- **Source material**

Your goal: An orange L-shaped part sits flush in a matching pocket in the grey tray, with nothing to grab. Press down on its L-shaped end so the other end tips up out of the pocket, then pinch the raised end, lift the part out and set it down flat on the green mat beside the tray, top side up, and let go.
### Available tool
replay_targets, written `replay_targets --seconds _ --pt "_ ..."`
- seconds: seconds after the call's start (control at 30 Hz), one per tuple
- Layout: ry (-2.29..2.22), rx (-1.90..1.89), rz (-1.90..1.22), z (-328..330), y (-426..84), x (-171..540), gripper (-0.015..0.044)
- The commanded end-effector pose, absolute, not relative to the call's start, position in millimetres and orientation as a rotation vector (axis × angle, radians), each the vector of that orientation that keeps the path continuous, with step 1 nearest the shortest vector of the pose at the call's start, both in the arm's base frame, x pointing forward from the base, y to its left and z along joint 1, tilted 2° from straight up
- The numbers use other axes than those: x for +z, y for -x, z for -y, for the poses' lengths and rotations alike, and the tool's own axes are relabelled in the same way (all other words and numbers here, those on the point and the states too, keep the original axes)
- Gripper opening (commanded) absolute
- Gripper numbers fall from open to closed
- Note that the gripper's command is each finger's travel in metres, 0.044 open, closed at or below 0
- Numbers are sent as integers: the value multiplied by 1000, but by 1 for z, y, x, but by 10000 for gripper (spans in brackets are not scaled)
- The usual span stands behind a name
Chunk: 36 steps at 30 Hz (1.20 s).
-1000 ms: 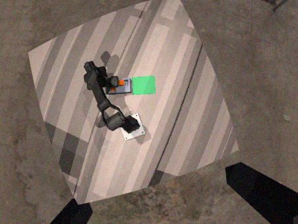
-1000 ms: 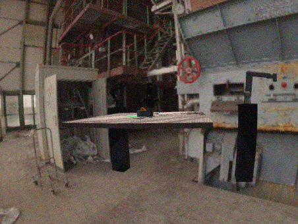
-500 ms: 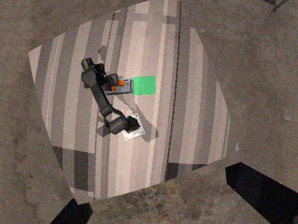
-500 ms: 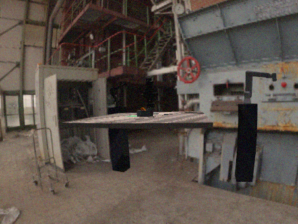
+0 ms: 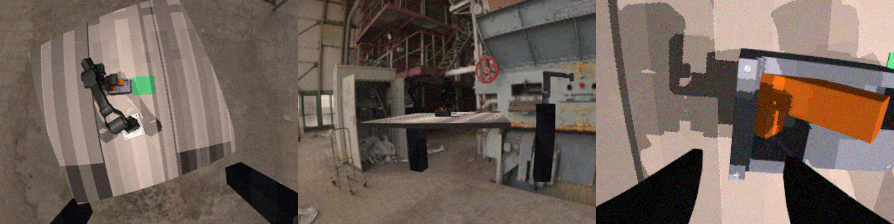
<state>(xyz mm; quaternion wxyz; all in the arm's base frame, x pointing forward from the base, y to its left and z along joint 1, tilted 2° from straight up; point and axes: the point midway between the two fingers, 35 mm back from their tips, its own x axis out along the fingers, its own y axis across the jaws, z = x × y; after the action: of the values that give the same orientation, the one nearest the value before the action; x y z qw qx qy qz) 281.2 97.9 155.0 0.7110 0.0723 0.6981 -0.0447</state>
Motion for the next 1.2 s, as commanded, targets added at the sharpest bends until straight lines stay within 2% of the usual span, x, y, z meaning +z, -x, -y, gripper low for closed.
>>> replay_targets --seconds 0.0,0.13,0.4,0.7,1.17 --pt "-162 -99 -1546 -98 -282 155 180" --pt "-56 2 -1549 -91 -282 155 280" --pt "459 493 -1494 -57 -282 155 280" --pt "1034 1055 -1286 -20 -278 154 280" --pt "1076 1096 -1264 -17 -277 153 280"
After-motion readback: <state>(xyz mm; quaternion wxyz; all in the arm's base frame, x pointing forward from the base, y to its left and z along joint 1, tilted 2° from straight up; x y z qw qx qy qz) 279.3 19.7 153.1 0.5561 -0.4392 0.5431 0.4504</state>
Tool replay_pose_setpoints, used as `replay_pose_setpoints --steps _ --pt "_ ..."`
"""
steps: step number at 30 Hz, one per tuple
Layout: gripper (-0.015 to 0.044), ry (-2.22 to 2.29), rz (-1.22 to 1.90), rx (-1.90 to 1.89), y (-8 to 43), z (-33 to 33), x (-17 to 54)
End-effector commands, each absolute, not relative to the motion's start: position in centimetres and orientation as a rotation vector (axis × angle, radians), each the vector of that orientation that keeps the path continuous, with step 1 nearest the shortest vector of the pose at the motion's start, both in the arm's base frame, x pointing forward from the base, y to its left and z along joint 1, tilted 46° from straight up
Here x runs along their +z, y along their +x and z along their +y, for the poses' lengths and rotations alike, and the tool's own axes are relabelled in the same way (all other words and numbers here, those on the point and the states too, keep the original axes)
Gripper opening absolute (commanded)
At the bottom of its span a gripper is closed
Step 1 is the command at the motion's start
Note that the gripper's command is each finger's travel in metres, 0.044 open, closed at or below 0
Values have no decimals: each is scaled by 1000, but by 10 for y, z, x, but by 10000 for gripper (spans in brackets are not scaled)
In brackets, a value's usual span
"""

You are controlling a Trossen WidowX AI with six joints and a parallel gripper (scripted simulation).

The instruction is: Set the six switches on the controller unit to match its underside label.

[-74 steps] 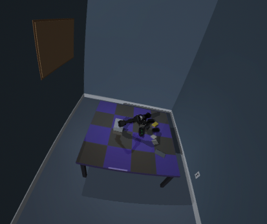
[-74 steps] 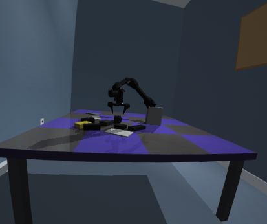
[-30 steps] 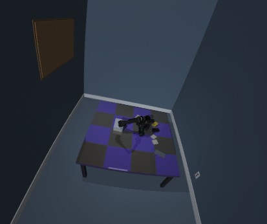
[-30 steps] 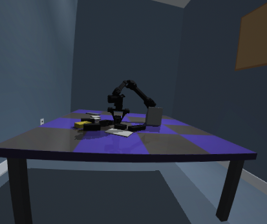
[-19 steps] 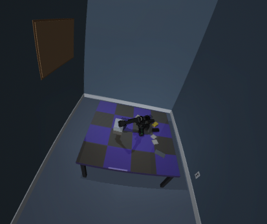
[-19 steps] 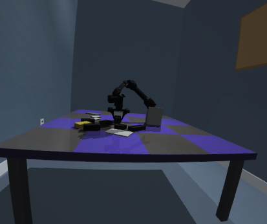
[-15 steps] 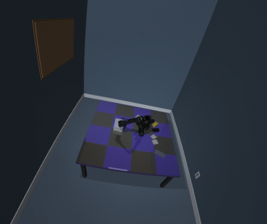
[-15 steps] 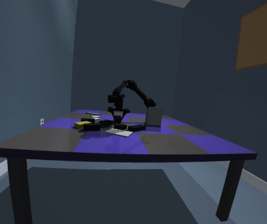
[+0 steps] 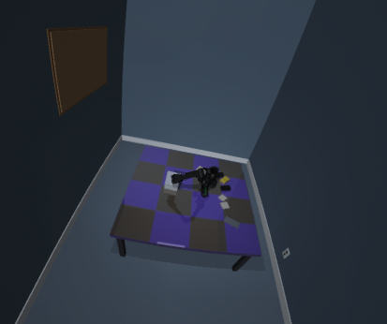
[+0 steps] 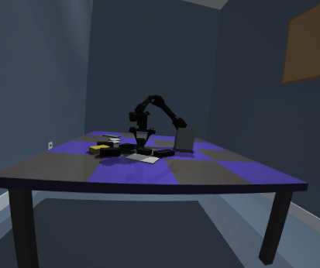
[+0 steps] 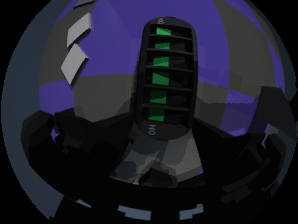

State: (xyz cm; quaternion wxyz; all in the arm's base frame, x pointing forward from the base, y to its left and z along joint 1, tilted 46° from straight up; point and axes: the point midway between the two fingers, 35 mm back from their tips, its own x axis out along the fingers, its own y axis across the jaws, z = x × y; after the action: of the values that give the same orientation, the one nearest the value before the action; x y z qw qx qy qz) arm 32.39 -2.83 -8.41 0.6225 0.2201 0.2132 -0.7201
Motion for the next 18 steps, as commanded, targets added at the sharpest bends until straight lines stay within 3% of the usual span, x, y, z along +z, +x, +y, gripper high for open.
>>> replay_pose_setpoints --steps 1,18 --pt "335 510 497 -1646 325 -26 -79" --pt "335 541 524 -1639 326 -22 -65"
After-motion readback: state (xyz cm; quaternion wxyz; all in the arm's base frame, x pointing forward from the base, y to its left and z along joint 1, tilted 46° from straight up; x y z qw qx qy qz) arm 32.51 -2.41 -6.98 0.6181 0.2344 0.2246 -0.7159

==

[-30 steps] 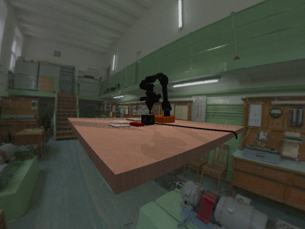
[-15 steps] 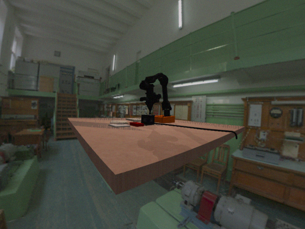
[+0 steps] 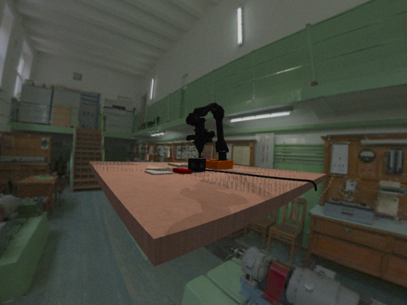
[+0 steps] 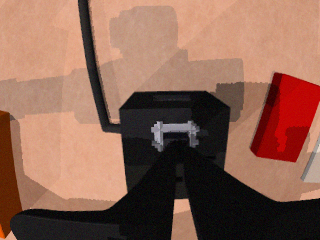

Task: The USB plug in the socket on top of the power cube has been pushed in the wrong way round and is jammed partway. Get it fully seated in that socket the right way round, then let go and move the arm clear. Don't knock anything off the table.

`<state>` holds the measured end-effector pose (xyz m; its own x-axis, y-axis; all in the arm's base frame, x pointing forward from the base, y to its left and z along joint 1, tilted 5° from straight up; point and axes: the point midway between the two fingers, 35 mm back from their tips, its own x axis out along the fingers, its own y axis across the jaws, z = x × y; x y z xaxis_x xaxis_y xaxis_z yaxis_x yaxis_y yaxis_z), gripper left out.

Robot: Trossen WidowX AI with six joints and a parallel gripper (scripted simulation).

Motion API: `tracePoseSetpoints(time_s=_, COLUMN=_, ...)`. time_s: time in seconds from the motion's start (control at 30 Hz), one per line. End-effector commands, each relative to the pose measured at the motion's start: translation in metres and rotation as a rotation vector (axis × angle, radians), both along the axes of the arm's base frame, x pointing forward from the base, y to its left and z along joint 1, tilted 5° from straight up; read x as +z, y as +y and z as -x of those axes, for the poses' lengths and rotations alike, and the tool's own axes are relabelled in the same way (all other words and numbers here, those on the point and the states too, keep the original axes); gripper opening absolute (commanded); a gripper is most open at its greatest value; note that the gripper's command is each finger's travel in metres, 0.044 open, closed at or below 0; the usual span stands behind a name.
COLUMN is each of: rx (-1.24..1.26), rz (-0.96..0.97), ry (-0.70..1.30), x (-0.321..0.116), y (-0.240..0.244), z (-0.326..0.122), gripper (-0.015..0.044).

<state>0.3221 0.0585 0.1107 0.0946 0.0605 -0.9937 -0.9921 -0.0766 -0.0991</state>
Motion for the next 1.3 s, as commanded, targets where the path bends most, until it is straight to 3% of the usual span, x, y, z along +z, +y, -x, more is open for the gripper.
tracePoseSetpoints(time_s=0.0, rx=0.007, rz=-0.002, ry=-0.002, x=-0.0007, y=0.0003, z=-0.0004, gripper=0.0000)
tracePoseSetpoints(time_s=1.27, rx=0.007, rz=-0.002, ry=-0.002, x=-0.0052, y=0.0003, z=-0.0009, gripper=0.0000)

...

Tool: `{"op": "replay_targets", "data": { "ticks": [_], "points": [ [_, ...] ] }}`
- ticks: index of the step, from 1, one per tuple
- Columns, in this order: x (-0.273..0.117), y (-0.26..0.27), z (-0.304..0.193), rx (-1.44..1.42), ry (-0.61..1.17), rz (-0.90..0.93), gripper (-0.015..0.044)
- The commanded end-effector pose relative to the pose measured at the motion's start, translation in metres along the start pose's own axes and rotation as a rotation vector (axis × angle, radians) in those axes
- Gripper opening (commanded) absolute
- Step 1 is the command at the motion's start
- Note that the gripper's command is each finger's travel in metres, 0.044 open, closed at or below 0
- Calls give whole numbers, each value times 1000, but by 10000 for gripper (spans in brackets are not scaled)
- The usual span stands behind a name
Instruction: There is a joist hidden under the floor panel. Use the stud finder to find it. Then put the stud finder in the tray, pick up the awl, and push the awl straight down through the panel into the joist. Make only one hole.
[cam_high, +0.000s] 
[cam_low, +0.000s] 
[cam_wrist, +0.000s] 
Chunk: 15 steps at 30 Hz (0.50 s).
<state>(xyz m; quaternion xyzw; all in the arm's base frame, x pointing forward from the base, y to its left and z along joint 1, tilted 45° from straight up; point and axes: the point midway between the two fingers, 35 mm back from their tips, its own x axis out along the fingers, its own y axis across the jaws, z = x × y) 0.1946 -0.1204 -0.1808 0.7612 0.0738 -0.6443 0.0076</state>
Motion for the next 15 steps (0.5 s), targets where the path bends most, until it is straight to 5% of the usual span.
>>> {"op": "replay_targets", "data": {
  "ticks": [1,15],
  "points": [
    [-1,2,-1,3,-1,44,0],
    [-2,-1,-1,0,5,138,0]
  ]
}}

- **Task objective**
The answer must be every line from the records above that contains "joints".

- **Answer space**
You are controlling a Trossen WidowX AI with six joints and a parallel gripper (scripted simulation).
Robot: Trossen WidowX AI with six joints and a parallel gripper (scripted simulation).

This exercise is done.